Inquest into prison killings of Sheldon McKay, Durval Tavares underway in Winnipeg
Inquest examines killings of Stony Mountain inmates in 2005 and 2006
Inquests into the deaths of two Manitoba inmates began in Winnipeg on Wednesday, starting with testimony from a corrections officer about the death of Sheldon McKay.
The 30-year-old was killed in 2006 in Stony Mountain Institution. He was found dead, face down on a bed in his cell. Investigators later determined the cause of death was asphyxia, and his death was a homicide.
Four people were later charged and convicted in his death.
The year before, Durval David Tavares, 40, was killed in a prison bathroom. The cause of death was blunt-force trauma, and three people were later convicted in the death.
Crown attorney Kathrine Basarab called Laura Kirby to testify on Wednesday. Kirby was a corrections officer at Stony Mountain when McKay was killed. She's now a corrections manager.
McKay was given a life sentence for the 2000 stabbing death of a Winnipeg teen and had been serving time in Saskatchewan until he requested a transfer to a medium-security unit at Stony.
"It was ultimately approved, so medium security was decided on Dec. 4, 2005," Kirby said.
McKay was from Winnipeg, so the transfer brought him closer to home — but also closer to gang ties.
He was a member of the Indian Posse street gang, something officers considered in his transfer.
Ultimately he was placed in the same unit as other members of the street gang — Unit 5, Range F, Cell 3. Inmates with "compatabilities" are placed into "security threat groups," the inquest heard.
Members of the gang were segregated from the general population and weren't allowed to seek employment within the jail.
Corrections worker Kirk McIntosh testified McKay was friendly with officers and would normally stand by their desk and talk to them.
He said McKay was a high-ranking member of the Indian Posse.
"He told us he was high-ranking. It was no secret," said McIntosh. "He had the phone whenever he wanted to, and a phone is a high commodity."
But McIntosh said the day they found his body, McKay wasn't hanging around the desk the way he normally did, and officers hadn't seen him all morning.

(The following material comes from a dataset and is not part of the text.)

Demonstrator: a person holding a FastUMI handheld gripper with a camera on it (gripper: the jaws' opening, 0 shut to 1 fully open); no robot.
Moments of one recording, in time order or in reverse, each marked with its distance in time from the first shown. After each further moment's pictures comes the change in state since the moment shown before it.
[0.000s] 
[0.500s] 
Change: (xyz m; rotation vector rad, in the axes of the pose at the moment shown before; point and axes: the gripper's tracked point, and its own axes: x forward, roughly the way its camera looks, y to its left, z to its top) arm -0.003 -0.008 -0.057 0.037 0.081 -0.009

"We didn't really realize that Mr. McKay wasn't hanging by our desk — because he normally does. [Then, we thought] 'Where's this guy been? I haven't seen him all morning.' That's when something in the back of your head says, 'Something's not right,'" said McIntosh.
'I knew it was bad'
The morning McKay was found dead, he was supposed to have a visitor, McIntosh said, and inmates often dressed up and prepared early for visitors.
He asked an inmate to tell McKay he had a visitor, but McKay didn't appear, so McIntosh told his partner he was going to check on him.
"As soon as I opened the door, I saw Sheldon McKay laying there," he said. "You get to know them. You count them every day. You get to know how they sleep. When he was laying there, he was laying exactly like he was sleeping. You'd never know anything was wrong. "
But when he went inside the cell, he knew McKay was dead, he said.
"The room was disheveled, which was uncommon for Sheldon McKay," he said. "I used to work at hospital, so I've seen dead bodies before, and dead bodies have a smell to them. When he opened the door, it all came back to me. I knew it was bad."
'It was going to get done'
There were cameras on the unit where McKay was killed, but they only recorded when staff pressed a button to begin recording.
"If these guys co-ordinated themselves and pre-planned this, it was going to get done," he said. "The camera would only tape it, that's all. The camera would only tell you who, so you wouldn't have to do too much investigation."
McIntosh said he doesn't think anything short of a completely segregated prison could have prevented McKay's death.
"Nothing short of an entire, 100 per cent segregated institution and keeping everybody to themselves would prevent [a killing]. If these guys want to get something done like that, it's going to get done," he said.
'Refused to provide information'
RCMP Sgt. Glenn Sells testified on Wednesday afternoon about the investigation into McKay's death.
He interviewed about 20 people, he said.
"They refused to provide information in the death of Mr. McKay."
The case eventually went cold until a fellow gang member was interviewed by Winnipeg police about a number of homicides, including McKay's.
Sells said he thought a more "robust intelligence network" in correctional facilities could reveal problems on a unit or within a group of people and potentially prevent deaths like McKay's.
He also thought cameras that function around the clock might help.